After finding the line that contains "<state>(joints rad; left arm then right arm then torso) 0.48", give again that line and each one following it, exactly, until the records end.

=== Section Start ===

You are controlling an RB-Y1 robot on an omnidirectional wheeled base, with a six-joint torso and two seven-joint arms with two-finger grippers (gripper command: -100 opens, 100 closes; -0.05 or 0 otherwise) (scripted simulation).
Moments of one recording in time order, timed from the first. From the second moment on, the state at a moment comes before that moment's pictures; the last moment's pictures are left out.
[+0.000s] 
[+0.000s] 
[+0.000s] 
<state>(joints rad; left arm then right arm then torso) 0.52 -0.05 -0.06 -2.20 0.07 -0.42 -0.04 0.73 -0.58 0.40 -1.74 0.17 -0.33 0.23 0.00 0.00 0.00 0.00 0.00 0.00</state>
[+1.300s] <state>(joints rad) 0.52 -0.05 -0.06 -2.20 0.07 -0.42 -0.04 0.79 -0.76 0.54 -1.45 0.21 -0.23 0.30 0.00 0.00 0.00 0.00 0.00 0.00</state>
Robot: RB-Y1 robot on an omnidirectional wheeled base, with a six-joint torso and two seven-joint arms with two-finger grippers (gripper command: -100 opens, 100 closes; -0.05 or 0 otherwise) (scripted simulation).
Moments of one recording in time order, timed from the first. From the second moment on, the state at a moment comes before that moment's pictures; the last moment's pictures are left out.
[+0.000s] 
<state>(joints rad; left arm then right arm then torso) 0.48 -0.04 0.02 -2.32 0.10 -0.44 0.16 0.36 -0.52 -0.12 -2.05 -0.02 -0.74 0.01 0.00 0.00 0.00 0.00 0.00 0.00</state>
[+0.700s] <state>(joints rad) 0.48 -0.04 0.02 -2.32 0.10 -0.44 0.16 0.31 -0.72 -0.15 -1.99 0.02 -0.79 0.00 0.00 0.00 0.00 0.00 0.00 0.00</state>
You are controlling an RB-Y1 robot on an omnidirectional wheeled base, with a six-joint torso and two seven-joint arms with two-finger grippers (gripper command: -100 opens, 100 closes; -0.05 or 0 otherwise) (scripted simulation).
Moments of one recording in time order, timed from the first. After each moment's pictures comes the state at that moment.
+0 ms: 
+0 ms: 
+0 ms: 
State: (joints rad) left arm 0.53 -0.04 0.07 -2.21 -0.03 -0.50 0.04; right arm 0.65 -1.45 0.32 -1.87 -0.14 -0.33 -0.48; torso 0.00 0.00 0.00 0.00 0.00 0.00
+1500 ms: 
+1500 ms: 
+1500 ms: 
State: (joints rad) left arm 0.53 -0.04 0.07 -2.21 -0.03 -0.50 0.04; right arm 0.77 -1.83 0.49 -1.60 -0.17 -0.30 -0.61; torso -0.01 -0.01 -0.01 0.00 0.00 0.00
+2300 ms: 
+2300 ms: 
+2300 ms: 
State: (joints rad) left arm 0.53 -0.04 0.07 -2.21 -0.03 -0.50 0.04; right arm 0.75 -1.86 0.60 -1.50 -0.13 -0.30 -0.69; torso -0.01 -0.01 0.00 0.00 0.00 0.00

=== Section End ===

Completed task =>
<state>(joints rad; left arm then right arm then torso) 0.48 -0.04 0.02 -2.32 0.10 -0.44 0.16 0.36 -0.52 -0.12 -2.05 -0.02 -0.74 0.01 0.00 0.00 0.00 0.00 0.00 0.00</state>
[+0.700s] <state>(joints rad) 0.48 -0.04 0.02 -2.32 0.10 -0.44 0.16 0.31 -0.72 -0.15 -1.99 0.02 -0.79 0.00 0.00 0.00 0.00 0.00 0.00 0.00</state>
You are controlling an RB-Y1 robot on an omnidirectional wheeled base, with a six-joint torso and two seven-joint arms with two-finger grippers (gripper command: -100 opens, 100 closes; -0.05 or 0 otherwise) (scripted simulation).
Moments of one recording in time order, timed from the first. After each moment's pictures comes the state at that moment.
+0 ms: 
+0 ms: 
+0 ms: 
State: (joints rad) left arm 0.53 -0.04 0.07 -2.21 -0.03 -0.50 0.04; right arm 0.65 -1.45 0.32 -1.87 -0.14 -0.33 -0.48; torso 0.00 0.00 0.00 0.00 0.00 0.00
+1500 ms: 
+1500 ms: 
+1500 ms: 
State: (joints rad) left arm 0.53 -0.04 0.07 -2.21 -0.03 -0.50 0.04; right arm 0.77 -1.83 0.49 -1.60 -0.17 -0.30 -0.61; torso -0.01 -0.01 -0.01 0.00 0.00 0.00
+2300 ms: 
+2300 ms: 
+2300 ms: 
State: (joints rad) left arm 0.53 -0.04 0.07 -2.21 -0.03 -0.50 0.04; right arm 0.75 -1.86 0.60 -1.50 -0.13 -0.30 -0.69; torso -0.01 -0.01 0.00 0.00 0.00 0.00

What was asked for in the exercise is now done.